Data extracts below:
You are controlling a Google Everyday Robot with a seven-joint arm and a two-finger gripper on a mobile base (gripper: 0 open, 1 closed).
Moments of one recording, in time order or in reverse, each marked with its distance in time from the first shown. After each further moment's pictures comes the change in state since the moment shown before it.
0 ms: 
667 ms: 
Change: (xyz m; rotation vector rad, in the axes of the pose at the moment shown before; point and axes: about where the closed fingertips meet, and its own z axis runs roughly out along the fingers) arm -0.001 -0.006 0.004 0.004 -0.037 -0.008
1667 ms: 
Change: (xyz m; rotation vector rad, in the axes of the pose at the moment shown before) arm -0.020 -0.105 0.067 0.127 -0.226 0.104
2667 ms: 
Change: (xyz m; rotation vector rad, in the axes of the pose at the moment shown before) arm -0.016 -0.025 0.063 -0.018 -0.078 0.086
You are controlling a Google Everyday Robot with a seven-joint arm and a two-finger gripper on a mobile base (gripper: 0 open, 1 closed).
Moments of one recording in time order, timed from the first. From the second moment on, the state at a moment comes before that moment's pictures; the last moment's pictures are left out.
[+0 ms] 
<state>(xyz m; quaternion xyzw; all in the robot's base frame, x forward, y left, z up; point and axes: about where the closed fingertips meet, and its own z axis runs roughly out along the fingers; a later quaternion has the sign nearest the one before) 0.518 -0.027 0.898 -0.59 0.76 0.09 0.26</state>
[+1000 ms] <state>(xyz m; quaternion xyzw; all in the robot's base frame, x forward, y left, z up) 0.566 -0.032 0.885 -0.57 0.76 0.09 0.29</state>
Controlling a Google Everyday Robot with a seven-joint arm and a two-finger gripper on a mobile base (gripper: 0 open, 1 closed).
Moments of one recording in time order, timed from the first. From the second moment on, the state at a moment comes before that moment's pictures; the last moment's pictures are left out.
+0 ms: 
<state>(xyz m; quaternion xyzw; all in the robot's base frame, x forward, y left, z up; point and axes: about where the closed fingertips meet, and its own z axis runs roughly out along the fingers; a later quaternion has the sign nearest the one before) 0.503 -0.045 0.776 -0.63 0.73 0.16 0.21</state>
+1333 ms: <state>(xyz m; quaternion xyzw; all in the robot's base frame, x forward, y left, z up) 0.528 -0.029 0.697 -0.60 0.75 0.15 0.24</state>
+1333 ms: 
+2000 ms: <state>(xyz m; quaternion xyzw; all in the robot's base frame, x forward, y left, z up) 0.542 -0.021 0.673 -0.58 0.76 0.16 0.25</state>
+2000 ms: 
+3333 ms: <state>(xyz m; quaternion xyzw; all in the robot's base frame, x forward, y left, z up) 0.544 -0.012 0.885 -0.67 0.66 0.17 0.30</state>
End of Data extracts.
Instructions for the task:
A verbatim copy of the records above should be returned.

Exercise result:
You are controlling a Google Everyday Robot with a seven-joint arm and a two-finger gripper on a mobile base (gripper: 0 open, 1 closed).
Moments of one recording, in time order or in reverse, each marked with its distance in time from the first shown. After each further moment's pictures comes the change in state since the moment shown before it.
0 ms: 
667 ms: 
Change: (xyz m; rotation vector rad, in the axes of the pose at the moment shown before; point and axes: about where the closed fingertips meet, and its own z axis runs roughly out along the fingers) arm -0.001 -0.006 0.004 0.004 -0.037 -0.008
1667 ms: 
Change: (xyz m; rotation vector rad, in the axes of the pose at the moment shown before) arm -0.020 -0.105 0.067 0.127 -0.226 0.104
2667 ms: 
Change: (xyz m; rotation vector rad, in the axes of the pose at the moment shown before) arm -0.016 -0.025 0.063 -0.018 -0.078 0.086
You are controlling a Google Everyday Robot with a seven-joint arm and a two-finger gripper on a mobile base (gripper: 0 open, 1 closed).
Moments of one recording in time order, timed from the first. From the second moment on, the state at a moment comes before that moment's pictures; the last moment's pictures are left out.
[+0 ms] 
<state>(xyz m; quaternion xyzw; all in the robot's base frame, x forward, y left, z up; point and axes: about where the closed fingertips meet, and its own z axis runs roughly out along the fingers; a later quaternion has the sign nearest the one before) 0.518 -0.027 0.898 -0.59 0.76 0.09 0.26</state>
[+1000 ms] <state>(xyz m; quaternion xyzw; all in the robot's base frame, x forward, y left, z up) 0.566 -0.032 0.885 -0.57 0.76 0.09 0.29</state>
Controlling a Google Everyday Robot with a seven-joint arm and a two-finger gripper on a mobile base (gripper: 0 open, 1 closed).
Moments of one recording in time order, timed from the first. From the second moment on, the state at a moment comes before that moment's pictures; the last moment's pictures are left out.
+0 ms: 
<state>(xyz m; quaternion xyzw; all in the robot's base frame, x forward, y left, z up; point and axes: about where the closed fingertips meet, and its own z axis runs roughly out along the fingers; a later quaternion has the sign nearest the one before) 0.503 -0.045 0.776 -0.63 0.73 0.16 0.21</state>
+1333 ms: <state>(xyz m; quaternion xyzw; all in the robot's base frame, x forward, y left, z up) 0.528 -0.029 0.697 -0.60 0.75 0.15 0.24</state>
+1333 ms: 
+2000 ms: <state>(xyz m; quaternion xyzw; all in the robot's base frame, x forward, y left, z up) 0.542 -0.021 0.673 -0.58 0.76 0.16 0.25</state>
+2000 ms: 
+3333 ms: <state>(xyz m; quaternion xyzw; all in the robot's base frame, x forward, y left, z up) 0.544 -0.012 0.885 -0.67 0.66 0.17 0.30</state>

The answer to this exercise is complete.